Under no circumstances alter the records; copy each one exactly.

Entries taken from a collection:

--------------------------------

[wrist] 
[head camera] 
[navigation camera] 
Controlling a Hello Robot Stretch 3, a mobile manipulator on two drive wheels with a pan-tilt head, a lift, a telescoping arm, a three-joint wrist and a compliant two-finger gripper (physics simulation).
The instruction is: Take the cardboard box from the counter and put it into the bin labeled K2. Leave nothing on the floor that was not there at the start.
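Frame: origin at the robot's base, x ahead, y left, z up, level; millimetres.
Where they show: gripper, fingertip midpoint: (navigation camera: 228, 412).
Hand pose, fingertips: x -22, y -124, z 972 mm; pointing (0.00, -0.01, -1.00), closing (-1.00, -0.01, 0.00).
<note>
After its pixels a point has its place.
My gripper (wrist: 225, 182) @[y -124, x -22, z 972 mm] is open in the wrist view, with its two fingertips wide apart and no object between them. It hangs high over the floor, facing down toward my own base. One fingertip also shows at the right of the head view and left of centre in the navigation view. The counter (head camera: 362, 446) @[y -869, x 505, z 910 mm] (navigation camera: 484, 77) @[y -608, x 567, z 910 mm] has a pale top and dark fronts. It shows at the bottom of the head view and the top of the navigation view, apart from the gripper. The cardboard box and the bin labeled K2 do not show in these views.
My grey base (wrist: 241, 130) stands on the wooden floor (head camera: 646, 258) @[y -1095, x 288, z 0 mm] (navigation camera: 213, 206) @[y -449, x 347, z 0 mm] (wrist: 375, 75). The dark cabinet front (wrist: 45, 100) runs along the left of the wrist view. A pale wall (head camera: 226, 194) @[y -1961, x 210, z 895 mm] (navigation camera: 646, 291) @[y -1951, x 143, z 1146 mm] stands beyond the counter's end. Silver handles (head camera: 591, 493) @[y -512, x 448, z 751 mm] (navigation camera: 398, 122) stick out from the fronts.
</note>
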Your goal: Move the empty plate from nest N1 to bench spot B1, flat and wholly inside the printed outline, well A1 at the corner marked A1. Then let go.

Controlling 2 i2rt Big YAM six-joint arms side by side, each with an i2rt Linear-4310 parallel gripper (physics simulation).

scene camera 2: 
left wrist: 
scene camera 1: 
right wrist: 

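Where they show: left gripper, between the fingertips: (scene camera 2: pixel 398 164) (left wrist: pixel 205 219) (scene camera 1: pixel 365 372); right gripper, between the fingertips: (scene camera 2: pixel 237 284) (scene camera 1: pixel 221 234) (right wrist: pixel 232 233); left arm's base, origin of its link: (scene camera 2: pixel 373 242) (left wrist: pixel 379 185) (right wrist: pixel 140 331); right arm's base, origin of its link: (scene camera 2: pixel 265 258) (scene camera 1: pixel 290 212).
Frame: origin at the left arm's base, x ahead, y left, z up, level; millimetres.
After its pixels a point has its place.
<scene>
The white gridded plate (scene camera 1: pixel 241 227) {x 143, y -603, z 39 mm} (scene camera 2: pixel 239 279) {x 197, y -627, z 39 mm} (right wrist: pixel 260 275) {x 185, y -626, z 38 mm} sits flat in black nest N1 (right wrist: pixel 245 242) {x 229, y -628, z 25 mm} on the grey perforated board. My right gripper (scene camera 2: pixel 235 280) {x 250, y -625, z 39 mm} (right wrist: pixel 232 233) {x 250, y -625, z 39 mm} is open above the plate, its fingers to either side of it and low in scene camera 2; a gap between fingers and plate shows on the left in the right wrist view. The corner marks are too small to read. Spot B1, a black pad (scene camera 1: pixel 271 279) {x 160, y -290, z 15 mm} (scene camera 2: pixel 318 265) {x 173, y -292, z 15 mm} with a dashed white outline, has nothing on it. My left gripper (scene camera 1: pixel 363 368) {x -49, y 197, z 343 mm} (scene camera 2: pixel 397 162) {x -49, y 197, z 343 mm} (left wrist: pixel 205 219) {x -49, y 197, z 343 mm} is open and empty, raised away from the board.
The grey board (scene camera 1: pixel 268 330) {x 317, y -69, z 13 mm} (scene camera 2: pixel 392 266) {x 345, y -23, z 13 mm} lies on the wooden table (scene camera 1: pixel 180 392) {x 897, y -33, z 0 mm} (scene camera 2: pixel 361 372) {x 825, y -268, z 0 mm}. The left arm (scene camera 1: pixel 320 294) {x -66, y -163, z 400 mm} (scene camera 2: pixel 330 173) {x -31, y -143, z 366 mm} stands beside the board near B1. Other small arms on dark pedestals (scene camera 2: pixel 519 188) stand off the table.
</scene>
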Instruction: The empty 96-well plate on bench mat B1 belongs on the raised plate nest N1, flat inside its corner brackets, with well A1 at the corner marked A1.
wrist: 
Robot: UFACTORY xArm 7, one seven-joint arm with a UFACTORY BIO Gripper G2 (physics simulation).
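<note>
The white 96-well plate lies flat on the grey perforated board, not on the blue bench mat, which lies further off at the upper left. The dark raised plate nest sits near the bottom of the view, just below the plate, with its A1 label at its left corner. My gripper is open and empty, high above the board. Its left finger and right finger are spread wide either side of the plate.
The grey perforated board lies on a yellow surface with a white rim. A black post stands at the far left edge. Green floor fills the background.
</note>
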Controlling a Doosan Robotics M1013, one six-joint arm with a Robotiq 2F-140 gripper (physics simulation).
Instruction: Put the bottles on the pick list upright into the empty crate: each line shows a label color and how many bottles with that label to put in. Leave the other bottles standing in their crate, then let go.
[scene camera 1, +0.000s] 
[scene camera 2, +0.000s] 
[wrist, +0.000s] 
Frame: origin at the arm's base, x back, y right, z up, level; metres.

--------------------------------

TASK RESULT:
[wrist] 
[head camera] 
[navigation camera] 
Controlling a Hello Robot Stretch 3, a mobile manipulator on two drive wheels with a pan-tilt head, a lift, a telescoping arm, a three-joint wrist and a compliant two-finger gripper (physics simulation).
The instruction is: Take the cardboard box from the counter and put it into the bin labeled K2. Leave nothing on the floor that was not there at the start.
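Frame: origin at the robot's base, x ahead, y left, z up, level; millimetres.
Where they show: gripper, fingertip midpoint: (navigation camera: 228, 412).
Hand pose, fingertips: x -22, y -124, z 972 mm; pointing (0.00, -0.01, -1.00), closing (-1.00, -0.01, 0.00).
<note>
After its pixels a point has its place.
My gripper (wrist: 225, 182) @[y -124, x -22, z 972 mm] is open in the wrist view, with its two fingertips wide apart and no object between them. It hangs high over the floor, facing down toward my own base. One fingertip also shows at the right of the head view and left of centre in the navigation view. The counter (head camera: 362, 446) @[y -869, x 505, z 910 mm] (navigation camera: 484, 77) @[y -608, x 567, z 910 mm] has a pale top and dark fronts. It shows at the bottom of the head view and the top of the navigation view, apart from the gripper. The cardboard box and the bin labeled K2 do not show in these views.
My grey base (wrist: 241, 130) stands on the wooden floor (head camera: 646, 258) @[y -1095, x 288, z 0 mm] (navigation camera: 213, 206) @[y -449, x 347, z 0 mm] (wrist: 375, 75). The dark cabinet front (wrist: 45, 100) runs along the left of the wrist view. A pale wall (head camera: 226, 194) @[y -1961, x 210, z 895 mm] (navigation camera: 646, 291) @[y -1951, x 143, z 1146 mm] stands beyond the counter's end. Silver handles (head camera: 591, 493) @[y -512, x 448, z 751 mm] (navigation camera: 398, 122) stick out from the fronts.
</note>
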Your goal: Move the empty plate from nest N1 to bench spot B1, flat and wholly inside the printed outline, well A1 at the corner marked A1. Then let go.

Controlling 2 i2rt Big YAM six-joint arms side by side, each with an i2rt Linear-4310 parallel gripper (physics simulation).

scene camera 2: 
left wrist: 
scene camera 1: 
right wrist: 

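Where they show: left gripper, between the fingertips: (scene camera 2: pixel 398 164) (left wrist: pixel 205 219) (scene camera 1: pixel 365 372); right gripper, between the fingertips: (scene camera 2: pixel 237 284) (scene camera 1: pixel 221 234) (right wrist: pixel 232 233); left arm's base, origin of its link: (scene camera 2: pixel 373 242) (left wrist: pixel 379 185) (right wrist: pixel 140 331); right arm's base, origin of its link: (scene camera 2: pixel 265 258) (scene camera 1: pixel 290 212).
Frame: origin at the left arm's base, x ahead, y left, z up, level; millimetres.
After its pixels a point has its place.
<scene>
The white gridded plate (scene camera 1: pixel 241 227) {x 143, y -603, z 39 mm} (scene camera 2: pixel 239 279) {x 197, y -627, z 39 mm} (right wrist: pixel 260 275) {x 185, y -626, z 38 mm} sits flat in black nest N1 (right wrist: pixel 245 242) {x 229, y -628, z 25 mm} on the grey perforated board. My right gripper (scene camera 2: pixel 235 280) {x 250, y -625, z 39 mm} (right wrist: pixel 232 233) {x 250, y -625, z 39 mm} is open above the plate, its fingers to either side of it and low in scene camera 2; a gap between fingers and plate shows on the left in the right wrist view. The corner marks are too small to read. Spot B1, a black pad (scene camera 1: pixel 271 279) {x 160, y -290, z 15 mm} (scene camera 2: pixel 318 265) {x 173, y -292, z 15 mm} with a dashed white outline, has nothing on it. My left gripper (scene camera 1: pixel 363 368) {x -49, y 197, z 343 mm} (scene camera 2: pixel 397 162) {x -49, y 197, z 343 mm} (left wrist: pixel 205 219) {x -49, y 197, z 343 mm} is open and empty, raised away from the board.
The grey board (scene camera 1: pixel 268 330) {x 317, y -69, z 13 mm} (scene camera 2: pixel 392 266) {x 345, y -23, z 13 mm} lies on the wooden table (scene camera 1: pixel 180 392) {x 897, y -33, z 0 mm} (scene camera 2: pixel 361 372) {x 825, y -268, z 0 mm}. The left arm (scene camera 1: pixel 320 294) {x -66, y -163, z 400 mm} (scene camera 2: pixel 330 173) {x -31, y -143, z 366 mm} stands beside the board near B1. Other small arms on dark pedestals (scene camera 2: pixel 519 188) stand off the table.
</scene>
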Instruction: The empty 96-well plate on bench mat B1 belongs on the raised plate nest N1, flat inside its corner brackets, with well A1 at the corner marked A1.
wrist: 
Robot: UFACTORY xArm 7, one seven-joint arm with a UFACTORY BIO Gripper G2 (physics simulation).
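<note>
The white 96-well plate lies flat on the grey perforated board, not on the blue bench mat, which lies further off at the upper left. The dark raised plate nest sits near the bottom of the view, just below the plate, with its A1 label at its left corner. My gripper is open and empty, high above the board. Its left finger and right finger are spread wide either side of the plate.
The grey perforated board lies on a yellow surface with a white rim. A black post stands at the far left edge. Green floor fills the background.
</note>
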Controlling a Doosan Robotics M1013, one six-joint arm with a Robotiq 2F-140 gripper (physics simulation).
Instruction: Put the bottles on the pick list upright into the empty crate: each line shows a label color and how many bottles with that label to put in. Leave the other bottles standing in their crate, then let go.
[scene camera 1, +0.000s] 
[scene camera 2, +0.000s] 
[wrist, +0.000s] 
Frame: origin at the arm's base, x back, y right, z up, level; metres.

No further response is required.